Per essere del tutto sinceri, la ricerca è ancora in corso, perché questi meccanismi qui appena delineati, non convincono del tutto gli studiosi: in particolare, sembra che debbano rilasciare energia PRIMA di poter arrivare veramente alle altezze della corona solare.

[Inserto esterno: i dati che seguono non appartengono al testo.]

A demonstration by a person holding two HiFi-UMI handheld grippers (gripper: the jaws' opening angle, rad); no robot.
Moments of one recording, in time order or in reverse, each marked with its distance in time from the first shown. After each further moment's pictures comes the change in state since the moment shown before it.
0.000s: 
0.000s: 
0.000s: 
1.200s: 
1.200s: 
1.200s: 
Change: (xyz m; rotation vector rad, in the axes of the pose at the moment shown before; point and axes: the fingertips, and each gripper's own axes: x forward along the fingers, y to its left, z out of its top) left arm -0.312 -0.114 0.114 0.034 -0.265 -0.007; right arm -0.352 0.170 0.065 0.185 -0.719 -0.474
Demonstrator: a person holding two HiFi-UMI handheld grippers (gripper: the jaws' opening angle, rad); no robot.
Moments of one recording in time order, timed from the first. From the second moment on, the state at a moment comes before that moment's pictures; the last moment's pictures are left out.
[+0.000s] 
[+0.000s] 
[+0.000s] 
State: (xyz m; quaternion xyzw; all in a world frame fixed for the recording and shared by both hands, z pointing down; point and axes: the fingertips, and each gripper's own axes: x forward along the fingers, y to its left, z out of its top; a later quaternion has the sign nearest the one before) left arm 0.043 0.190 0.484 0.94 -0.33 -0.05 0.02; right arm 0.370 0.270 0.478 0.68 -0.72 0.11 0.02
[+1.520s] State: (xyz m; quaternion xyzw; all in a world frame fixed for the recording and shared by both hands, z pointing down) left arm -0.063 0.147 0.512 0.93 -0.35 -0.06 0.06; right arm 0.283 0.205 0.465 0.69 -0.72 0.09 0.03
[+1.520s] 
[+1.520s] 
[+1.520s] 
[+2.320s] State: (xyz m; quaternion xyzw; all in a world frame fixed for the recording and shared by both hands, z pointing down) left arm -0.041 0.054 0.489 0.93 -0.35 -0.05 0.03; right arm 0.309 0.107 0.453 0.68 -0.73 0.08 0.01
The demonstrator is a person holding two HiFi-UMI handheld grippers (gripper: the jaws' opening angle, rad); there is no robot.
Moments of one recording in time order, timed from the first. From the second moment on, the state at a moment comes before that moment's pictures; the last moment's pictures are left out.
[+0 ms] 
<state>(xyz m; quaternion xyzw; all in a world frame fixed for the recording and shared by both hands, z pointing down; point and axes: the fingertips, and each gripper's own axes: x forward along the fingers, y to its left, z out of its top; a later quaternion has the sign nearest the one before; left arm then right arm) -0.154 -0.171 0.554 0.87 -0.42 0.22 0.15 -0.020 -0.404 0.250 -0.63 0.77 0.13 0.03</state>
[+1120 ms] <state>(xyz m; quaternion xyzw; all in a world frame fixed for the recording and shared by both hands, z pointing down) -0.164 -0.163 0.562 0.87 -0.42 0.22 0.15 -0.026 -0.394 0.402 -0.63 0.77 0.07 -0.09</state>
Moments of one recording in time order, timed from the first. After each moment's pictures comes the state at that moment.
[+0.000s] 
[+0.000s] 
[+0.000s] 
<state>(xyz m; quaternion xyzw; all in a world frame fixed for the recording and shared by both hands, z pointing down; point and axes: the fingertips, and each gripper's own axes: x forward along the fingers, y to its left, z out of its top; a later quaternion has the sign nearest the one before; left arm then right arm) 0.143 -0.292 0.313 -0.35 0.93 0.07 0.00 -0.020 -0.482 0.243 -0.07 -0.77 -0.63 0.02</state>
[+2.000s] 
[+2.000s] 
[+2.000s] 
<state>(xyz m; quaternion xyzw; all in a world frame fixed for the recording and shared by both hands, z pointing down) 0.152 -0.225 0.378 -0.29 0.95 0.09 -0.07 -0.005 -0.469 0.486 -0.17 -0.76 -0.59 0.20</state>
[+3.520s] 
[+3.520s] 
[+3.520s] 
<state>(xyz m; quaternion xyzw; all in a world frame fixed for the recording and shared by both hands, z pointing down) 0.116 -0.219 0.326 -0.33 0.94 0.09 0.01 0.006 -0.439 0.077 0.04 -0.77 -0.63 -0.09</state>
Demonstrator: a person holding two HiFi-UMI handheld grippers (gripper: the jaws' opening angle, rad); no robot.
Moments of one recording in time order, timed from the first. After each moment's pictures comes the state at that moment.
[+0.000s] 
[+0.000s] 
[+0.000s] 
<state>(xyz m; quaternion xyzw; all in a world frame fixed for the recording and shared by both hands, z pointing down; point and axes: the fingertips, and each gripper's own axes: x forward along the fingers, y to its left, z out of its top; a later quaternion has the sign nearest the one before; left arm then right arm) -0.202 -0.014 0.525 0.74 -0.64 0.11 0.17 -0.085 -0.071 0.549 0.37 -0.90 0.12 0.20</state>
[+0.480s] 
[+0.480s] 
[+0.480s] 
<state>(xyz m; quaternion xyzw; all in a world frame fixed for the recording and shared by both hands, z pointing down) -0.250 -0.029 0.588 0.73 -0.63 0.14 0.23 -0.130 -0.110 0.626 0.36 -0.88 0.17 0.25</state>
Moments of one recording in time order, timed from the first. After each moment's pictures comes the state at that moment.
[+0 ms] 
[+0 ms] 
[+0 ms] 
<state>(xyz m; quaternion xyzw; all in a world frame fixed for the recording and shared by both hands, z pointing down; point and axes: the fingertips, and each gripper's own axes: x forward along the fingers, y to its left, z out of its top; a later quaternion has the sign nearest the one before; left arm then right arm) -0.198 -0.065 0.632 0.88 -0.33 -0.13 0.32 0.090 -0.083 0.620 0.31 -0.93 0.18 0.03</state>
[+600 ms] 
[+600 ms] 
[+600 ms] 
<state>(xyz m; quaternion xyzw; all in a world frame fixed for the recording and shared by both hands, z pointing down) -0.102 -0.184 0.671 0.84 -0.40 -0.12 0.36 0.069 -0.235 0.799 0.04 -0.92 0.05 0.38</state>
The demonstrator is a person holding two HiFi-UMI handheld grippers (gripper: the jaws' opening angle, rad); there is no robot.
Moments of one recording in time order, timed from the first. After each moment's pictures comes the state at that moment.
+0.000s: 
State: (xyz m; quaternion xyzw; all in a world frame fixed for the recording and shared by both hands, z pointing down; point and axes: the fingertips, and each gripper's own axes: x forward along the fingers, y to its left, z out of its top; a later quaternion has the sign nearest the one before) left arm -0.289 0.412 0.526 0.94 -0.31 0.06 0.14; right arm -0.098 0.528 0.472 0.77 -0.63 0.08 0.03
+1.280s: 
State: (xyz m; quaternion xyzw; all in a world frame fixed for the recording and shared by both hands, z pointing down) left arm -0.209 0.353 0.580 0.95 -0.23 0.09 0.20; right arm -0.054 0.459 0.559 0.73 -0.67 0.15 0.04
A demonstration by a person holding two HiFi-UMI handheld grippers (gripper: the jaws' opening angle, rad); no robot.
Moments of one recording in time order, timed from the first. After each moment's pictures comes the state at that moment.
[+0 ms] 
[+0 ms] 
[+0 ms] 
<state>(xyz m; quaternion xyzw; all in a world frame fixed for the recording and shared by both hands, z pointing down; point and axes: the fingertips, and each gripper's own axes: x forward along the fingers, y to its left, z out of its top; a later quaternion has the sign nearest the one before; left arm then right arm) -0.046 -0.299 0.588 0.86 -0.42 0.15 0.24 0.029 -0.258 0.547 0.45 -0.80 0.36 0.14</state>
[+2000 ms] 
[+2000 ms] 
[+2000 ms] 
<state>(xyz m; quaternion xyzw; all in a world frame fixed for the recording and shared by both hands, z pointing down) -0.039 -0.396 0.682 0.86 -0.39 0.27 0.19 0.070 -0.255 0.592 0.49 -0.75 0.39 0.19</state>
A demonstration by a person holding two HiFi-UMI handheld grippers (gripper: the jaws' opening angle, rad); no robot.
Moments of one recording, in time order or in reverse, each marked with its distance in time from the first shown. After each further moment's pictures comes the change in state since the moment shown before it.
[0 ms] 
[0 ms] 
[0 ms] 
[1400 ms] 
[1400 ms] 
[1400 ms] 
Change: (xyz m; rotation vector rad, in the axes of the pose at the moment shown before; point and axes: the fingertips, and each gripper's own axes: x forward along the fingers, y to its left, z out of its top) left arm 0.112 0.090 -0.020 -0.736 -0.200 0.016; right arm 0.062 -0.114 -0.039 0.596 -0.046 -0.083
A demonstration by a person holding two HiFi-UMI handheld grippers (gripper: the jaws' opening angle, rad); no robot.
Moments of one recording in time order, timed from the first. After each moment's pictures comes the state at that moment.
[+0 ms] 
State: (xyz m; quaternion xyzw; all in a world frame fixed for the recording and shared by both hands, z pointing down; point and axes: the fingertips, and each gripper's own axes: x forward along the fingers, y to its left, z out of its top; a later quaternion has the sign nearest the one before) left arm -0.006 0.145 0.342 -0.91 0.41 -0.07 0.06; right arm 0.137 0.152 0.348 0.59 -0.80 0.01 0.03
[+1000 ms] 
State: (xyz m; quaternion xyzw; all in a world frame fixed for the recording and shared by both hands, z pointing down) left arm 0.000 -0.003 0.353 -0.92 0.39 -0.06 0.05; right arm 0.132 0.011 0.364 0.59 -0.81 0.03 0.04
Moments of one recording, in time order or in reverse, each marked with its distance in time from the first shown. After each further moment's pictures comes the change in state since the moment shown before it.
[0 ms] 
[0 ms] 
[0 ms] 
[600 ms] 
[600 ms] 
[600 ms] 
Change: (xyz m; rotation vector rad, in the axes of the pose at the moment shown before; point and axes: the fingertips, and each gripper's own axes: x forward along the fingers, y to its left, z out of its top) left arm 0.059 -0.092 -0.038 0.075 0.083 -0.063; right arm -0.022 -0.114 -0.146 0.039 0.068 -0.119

Dunque è ancora un “work in progress”, dove cose ormai chiare (il ruolo del campo magnetico e del plasma carico) si accostano a cose ancora poco comprese (la modalità esatta con cui l’energia necessaria per spiegare queste temperature viene incanalata e rilasciata in gran parte a livello della corona, e non prima).
Se vuoi un dettaglio maggiore, ti consiglio un ottimo articolo uscito su MEDIA INAF un paio di anni fa, che fa il punto sia sulle “certezze” che sulle “incertezze” di questo bizzaro fenomeno di “inversione termica”: http://www.media.inaf.it/2015/08/24/il-mistero-della-corona-solare/
Per ultimo, non ti stupisca il fatto che sia una cosa poco compresa: considera che i fenomeni che avvengono nello strato superficiale del Sole (e delle stelle, in generale) per la loro intrinseca complessità nella modellizzazione (si parla di plasma immerso in campi magnetici intensissimi), sono assai più ardui alla comprensione dello stesso nucleo stellare, relativamente più facile a capirsi, una volta noti i meccanismi della fusione nucleare.